Tungsten halogen bulbs are technically also incandescent bulbs, but give off brighter and more concentrated light. They are also more energy efficient. Their biggest drawback is that they put out a large amount of heat for a given level of illumination, more than any other bulb listed here. This makes them poor choices for close-up lighting, and requires placing halogen lamps away from flammable materials such as curtains. Halogen bulbs also tend to burn out quickly, requiring frequent replacement.
Fluorescent lamps give off more diffuse light than incandescent or halogen bulbs, making them best suited for room illumination. They are cooler than the other bulbs so are well-suited for close-up lighting. The most notable drawback to fluorescent lighting is that it tends to flicker, which can be even more noticeable to people with low vision. Compact fluorescent lamps (CFLs) give steadier light, but some people with low vision still see a flickering, strobe-like light. Another problem with fluorescent bulbs is that they require special disposal due to the mercury they contain.

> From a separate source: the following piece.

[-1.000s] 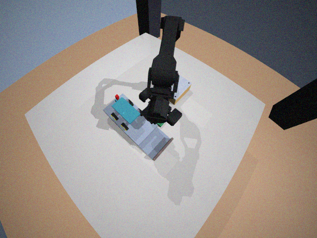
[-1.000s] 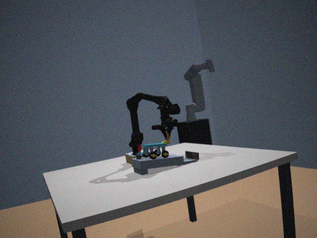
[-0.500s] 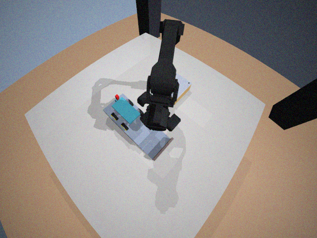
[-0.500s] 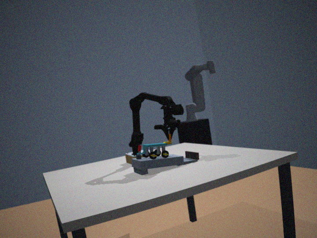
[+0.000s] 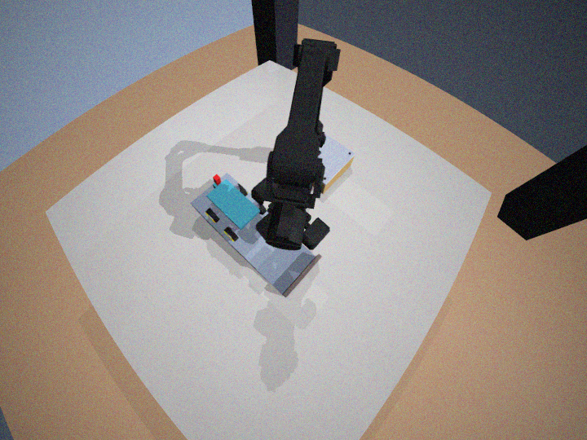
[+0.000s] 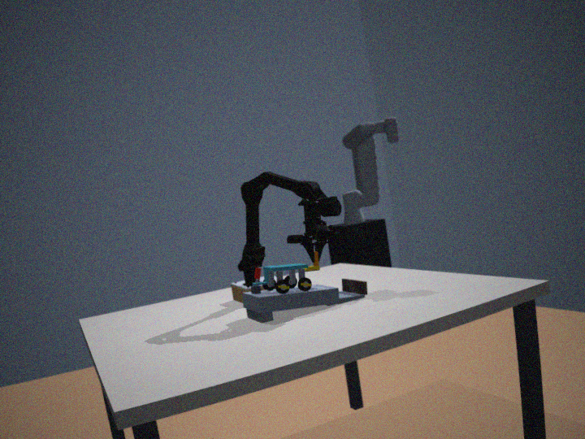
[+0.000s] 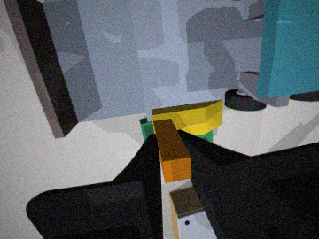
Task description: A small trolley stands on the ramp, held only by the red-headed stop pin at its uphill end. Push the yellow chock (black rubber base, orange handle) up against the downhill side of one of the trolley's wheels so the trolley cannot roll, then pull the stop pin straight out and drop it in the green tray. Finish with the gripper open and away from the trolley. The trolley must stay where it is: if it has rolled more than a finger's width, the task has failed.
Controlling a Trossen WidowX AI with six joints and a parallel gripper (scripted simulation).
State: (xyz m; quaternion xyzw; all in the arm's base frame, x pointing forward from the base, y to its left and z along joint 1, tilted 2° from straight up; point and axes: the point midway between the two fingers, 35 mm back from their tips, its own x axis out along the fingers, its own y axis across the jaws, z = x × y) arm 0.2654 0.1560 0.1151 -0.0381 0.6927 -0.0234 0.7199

Many organisations, including Vision Aware, recommend full spectrum bulbs for people with low vision. These bulbs give off a cleaner light which closely resembles sunlight. However the charitable organisation Macular Degeneration Support cites research which shows high levels of blue light not only cause glare, but can damage the human retina over time. They admit the research is preliminary, but feel that until the effects of blue light spectra on the human eye are better understood, people with low vision should avoid full spectrum lights.